** Work task **
In the material below, identify each line bearing the word "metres". Reproduce those lines.

** Supplied information **
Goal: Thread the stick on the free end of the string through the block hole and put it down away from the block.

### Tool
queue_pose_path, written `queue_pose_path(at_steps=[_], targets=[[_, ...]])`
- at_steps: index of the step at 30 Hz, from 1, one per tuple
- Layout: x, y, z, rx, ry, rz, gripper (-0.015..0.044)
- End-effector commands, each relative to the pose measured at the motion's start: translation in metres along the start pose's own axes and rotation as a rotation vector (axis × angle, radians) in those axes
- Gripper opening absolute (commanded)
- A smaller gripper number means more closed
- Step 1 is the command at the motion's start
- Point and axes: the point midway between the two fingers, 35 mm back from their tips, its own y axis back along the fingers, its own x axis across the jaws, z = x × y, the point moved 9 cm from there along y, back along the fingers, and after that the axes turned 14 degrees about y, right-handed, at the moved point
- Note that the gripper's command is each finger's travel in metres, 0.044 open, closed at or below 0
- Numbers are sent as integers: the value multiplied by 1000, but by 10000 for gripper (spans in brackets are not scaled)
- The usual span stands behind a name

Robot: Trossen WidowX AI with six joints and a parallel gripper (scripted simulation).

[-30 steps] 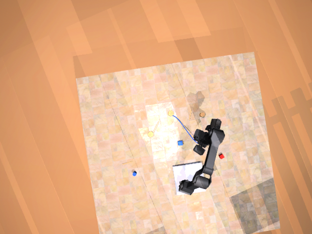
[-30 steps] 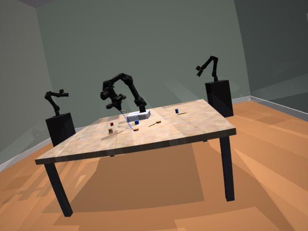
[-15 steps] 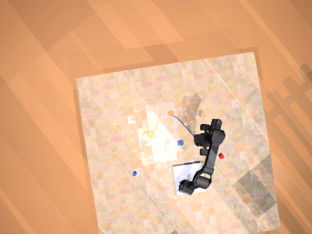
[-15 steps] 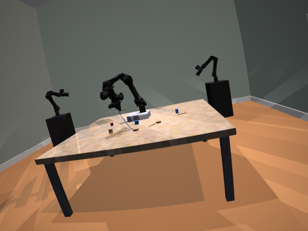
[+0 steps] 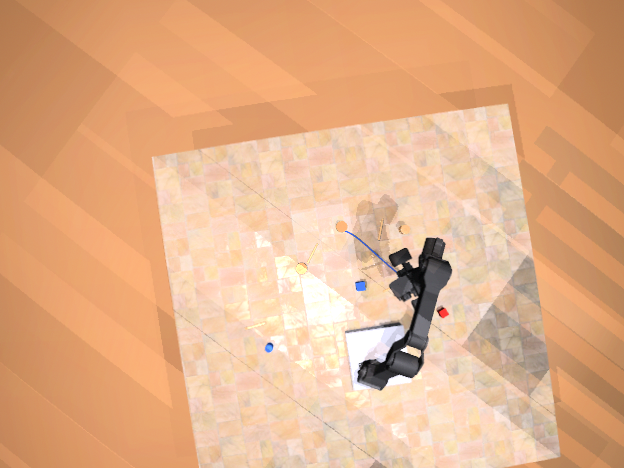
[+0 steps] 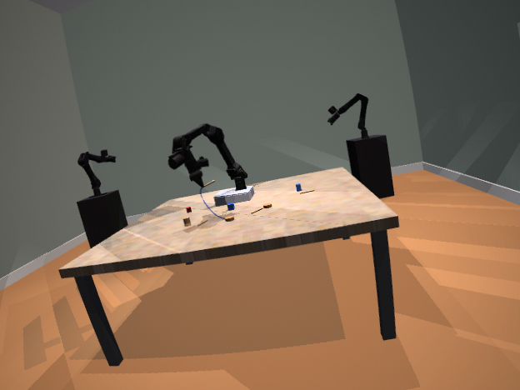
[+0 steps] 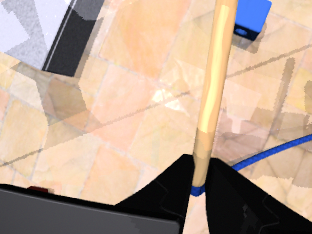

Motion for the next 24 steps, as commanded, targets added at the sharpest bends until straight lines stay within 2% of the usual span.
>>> queue_pose_path(at_steps=[1, 12, 20, 24], targets=[[1, 0, -1, -6, 159, -8, 0], [2, 0, -2, -5, 515, -17, 0], [2, 1, -3, -5, 515, -19, 0], [4, 2, -8, -8, 392, -49, 0]])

** Task solution **
- End-effector commands, each relative to the pose measured at the motion's start: translation in metres along the start pose's own axes and rotation as a rotation vector (axis × angle, radians) in those axes
- Note that the gripper's command is each finger's travel in metres, 0.044 open, closed at or below 0

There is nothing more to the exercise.